WHAT YOU ARE ASKED TO DO:
Which of the lines below contain the string "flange"? Copy each one.

Records from a dataset:
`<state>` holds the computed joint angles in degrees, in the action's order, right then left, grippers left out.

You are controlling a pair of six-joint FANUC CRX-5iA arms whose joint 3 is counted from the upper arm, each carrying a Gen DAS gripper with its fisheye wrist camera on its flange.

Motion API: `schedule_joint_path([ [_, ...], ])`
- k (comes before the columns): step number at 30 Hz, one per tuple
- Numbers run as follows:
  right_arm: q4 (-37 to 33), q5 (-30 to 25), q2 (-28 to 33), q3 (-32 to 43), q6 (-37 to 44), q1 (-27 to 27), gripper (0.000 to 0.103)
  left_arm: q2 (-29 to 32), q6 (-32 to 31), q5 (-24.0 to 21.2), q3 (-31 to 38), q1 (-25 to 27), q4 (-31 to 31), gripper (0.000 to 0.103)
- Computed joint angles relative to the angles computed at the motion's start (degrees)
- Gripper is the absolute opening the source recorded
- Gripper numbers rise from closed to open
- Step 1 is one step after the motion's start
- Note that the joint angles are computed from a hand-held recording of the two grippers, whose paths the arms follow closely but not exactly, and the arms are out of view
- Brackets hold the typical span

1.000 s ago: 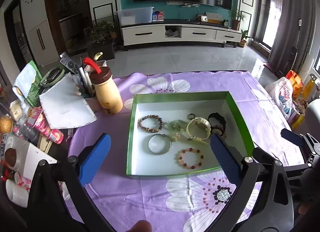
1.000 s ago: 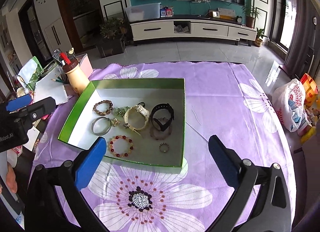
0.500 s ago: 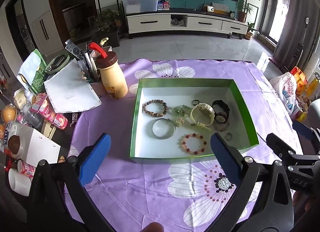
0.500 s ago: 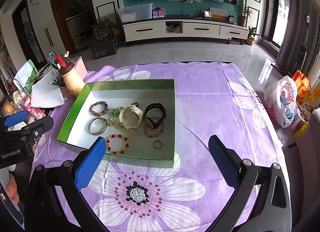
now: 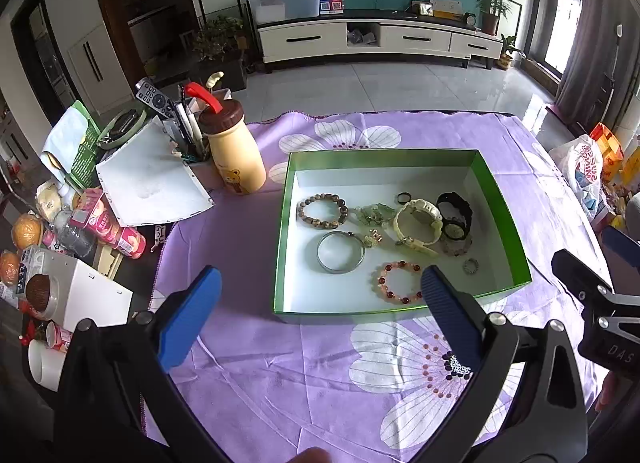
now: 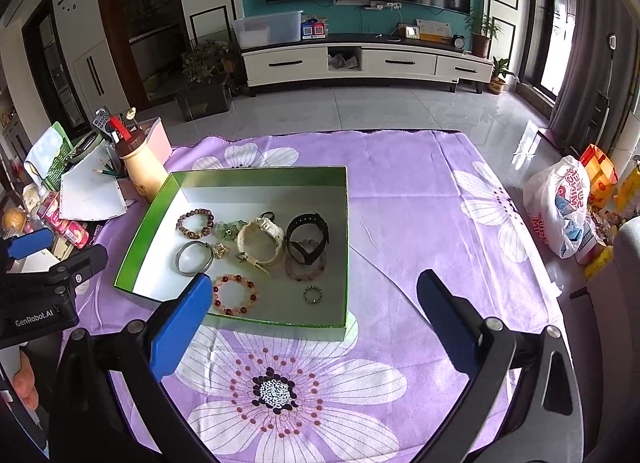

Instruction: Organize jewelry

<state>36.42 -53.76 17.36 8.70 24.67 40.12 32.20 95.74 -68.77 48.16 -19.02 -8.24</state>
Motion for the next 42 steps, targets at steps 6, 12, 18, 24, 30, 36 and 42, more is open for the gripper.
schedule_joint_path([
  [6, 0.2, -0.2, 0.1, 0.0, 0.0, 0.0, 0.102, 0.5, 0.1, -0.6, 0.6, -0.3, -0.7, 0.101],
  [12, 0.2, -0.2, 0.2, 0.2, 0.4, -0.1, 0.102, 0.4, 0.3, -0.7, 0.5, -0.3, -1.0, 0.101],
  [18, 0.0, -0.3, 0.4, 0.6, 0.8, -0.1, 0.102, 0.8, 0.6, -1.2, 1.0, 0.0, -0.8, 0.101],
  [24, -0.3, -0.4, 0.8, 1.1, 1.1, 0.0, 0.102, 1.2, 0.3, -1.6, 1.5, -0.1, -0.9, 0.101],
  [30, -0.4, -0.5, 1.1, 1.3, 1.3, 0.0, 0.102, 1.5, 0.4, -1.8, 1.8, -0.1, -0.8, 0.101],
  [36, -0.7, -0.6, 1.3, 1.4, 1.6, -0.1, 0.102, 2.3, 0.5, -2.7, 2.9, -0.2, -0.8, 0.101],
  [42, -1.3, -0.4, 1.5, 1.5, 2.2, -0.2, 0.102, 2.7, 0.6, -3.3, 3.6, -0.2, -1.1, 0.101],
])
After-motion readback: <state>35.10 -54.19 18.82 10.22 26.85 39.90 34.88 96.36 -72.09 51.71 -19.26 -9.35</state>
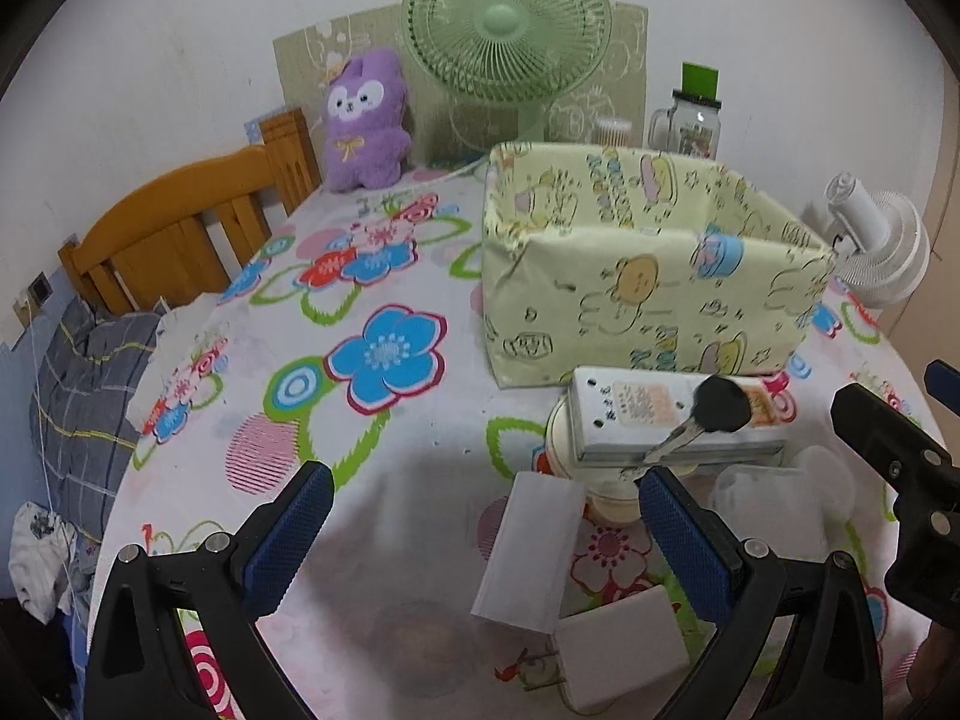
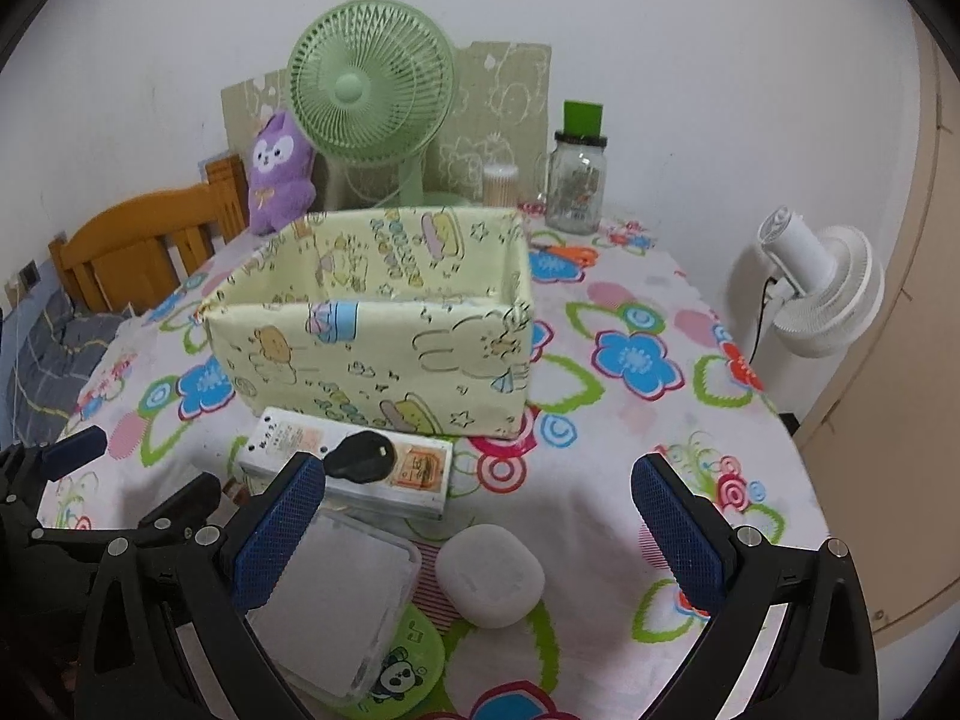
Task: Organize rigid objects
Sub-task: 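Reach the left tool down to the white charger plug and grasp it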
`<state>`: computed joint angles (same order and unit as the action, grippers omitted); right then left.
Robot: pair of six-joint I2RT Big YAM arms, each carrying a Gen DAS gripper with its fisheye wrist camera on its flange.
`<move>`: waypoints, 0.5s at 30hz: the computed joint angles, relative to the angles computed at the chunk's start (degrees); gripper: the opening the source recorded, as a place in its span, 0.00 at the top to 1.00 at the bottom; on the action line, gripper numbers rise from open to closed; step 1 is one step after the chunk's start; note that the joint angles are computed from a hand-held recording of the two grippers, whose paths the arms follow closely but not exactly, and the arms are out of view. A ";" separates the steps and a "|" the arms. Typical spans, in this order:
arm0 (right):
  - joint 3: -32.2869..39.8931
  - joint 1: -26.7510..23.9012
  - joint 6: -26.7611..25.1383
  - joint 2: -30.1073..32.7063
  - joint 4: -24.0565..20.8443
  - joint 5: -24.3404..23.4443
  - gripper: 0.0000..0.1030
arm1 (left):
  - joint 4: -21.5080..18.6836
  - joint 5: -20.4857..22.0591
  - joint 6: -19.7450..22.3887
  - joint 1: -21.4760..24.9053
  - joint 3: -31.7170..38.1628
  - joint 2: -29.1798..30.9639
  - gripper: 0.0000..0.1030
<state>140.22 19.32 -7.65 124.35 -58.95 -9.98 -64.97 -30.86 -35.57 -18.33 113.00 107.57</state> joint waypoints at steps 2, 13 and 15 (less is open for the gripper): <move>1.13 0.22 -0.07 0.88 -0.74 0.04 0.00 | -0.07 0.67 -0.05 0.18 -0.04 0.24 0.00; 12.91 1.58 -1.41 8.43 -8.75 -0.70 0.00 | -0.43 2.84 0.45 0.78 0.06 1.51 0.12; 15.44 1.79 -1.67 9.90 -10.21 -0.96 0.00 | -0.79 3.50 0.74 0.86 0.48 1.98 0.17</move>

EXERCISE SOLUTION:
You are controlling a pair of six-joint FANUC CRX-5iA arms whose joint 3 is counted from the upper arm, each carrying a Gen DAS gripper with its fisheye wrist camera on its flange.
Robot: pair of six-joint I2RT Big YAM arms, each carrying a Gen DAS gripper with its fisheye wrist camera on its flange.

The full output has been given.